Recent studies have begun to explore VNStherapy in chronic autoimmune disorders such as rheumatoid arthritis [4,5] and Crohn's disease [6] and other diseases with strong inflammatory components such as fibromyalgia [7]. It is possible that one of the likely multiple underlying therapeutic mechanisms is shared between all of these indications: chronic inflammation and autonomic dysfunction. Chronic inflammation and sympathetic hyperactivity are linked by a vicious circle, driving oxidative stress and multiple comorbidities such as heart disease and sudden cardiac death (SCD) [8]. Antiinflammatory therapies that pass the blood–brain barrier are known to be effective treatments for epilepsies that are resistant to typical AEDs. Specifically, adrenocorticotropic hormone (ACTH) therapies are known to regulate neurosteroid and melanocortin levels and have been shown to be therapeutic in DRE [9,10].

The vagus nerve is the key mediator of gut-brain communication and is critical in monitoring systemic inflammation. The nerve's afferent connections detect levels of inflammatory cytokines and transmit information about systemic inflammation to the hypothalamus, which in turn activates the vagovagal cholinergic antiinflammatory pathway, vagosympathetic antiinflammatory pathway, and the hypothalamic–pituitary–adrenal (HPA) axis. The vagovagal pathway corresponds to the vagus nerve's efferent connections, which are largely cholinergic and are believed to modulate an antiinflammatory pathway through nicotinic acetylcholine receptors, which in turn activate several cellular antiinflammatory mechanisms [[11], [12], [13], [14]], in addition to modulating autonomic control of other organs such as the heart, lungs, and gastrointestinal tract. Furthermore, the vagosympathetic antiinflammatory pathway suggests that sympathetic efferent innervation of multiple organs via the greater splanchnic nerve can mediate a significant reduction in inflammatory cytokines [[15], [16], [17]]. In addition to these pathways, the HPA axis represents a slower hormonal response to long-term or circadian patterns of inflammation. Tracking the activity of the HPA axis can be done in a minimally invasive fashion by assessing serum cortisol levels [18], and cortisol levels are gaining attention as a circadian covariate with some seizure types [19].

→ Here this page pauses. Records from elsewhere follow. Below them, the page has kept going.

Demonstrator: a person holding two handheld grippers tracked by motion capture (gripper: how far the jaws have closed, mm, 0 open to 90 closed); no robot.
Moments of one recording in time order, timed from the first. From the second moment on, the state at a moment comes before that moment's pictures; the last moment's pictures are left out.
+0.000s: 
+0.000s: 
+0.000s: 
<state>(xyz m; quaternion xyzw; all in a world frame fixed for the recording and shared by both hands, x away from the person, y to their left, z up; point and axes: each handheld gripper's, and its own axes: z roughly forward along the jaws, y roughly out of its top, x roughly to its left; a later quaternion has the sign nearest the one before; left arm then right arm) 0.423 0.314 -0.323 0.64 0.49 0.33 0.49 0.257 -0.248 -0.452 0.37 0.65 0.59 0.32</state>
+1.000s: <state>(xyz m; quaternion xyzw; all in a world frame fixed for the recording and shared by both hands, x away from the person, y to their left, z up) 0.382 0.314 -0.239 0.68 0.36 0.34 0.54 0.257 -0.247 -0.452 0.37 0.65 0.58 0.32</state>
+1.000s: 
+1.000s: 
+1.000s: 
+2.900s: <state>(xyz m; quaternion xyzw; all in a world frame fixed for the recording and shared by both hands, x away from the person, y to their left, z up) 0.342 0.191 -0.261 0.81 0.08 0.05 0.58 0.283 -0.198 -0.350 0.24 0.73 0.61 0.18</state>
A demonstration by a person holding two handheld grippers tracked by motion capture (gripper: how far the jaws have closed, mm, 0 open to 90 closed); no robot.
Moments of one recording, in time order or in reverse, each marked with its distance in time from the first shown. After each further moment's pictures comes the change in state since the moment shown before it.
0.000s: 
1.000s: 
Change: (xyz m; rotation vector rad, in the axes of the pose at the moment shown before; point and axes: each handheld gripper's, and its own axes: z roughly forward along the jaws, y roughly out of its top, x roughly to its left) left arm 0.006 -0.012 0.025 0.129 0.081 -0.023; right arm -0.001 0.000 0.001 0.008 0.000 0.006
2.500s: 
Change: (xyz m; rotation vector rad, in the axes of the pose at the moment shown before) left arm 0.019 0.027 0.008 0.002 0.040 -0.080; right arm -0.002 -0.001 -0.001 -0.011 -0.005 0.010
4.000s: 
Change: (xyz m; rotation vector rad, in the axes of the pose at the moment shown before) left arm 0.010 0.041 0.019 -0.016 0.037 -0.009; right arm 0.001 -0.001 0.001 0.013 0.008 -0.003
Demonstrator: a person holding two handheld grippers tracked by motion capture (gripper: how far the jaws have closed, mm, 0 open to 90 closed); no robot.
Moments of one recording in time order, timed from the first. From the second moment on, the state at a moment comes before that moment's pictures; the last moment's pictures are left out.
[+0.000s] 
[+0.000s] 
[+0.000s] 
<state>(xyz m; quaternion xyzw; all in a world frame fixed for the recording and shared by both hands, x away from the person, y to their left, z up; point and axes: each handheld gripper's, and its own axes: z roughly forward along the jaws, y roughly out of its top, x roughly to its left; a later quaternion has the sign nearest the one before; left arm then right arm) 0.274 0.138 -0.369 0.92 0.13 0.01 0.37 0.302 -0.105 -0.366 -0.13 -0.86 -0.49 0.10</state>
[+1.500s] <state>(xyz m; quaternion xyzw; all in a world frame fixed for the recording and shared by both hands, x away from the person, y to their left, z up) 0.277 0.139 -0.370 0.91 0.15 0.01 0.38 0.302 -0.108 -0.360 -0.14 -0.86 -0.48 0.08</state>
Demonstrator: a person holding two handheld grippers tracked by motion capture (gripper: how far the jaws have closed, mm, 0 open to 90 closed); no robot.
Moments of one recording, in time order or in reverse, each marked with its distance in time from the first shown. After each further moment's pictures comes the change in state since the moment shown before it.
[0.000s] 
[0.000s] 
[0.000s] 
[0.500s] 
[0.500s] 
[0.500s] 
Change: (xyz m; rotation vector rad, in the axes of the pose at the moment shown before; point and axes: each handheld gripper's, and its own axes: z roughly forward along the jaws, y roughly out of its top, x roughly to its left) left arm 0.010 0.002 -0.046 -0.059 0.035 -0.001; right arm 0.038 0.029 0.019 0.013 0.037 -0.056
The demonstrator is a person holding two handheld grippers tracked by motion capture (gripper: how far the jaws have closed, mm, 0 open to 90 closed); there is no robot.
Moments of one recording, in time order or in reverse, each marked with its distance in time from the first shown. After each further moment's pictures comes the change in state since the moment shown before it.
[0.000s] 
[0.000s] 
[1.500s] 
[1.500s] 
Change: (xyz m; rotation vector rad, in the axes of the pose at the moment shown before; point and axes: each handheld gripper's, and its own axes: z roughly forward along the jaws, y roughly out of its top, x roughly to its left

Responsive vagus nerve stimulation (rVNS) utilizes a proprietary algorithm to detect rapid changes in cardiac sympathetic activations,which are associated with the onset of a seizure. This detection feature is then paired with a responsive stimulation mode which allows the rVNS generator to deliver an additional “dose” of stimulation, referred to henceforth as an autostimulation, which ideally contains spatial propagation of a focal-onset seizure thereby also containing the sympathetic cardiac consequences (ictal tachycardia and repolarization abnormalities) of the seizure [20]. Because of circadian changes in autonomic function, we hypothesized that the autostimulation feature might also behave in a circadian fashion. Thus, we collected autostimulation logs from rVNS devices in 30 patients in order to understand the underlying circadian patterns in autostimulation delivery.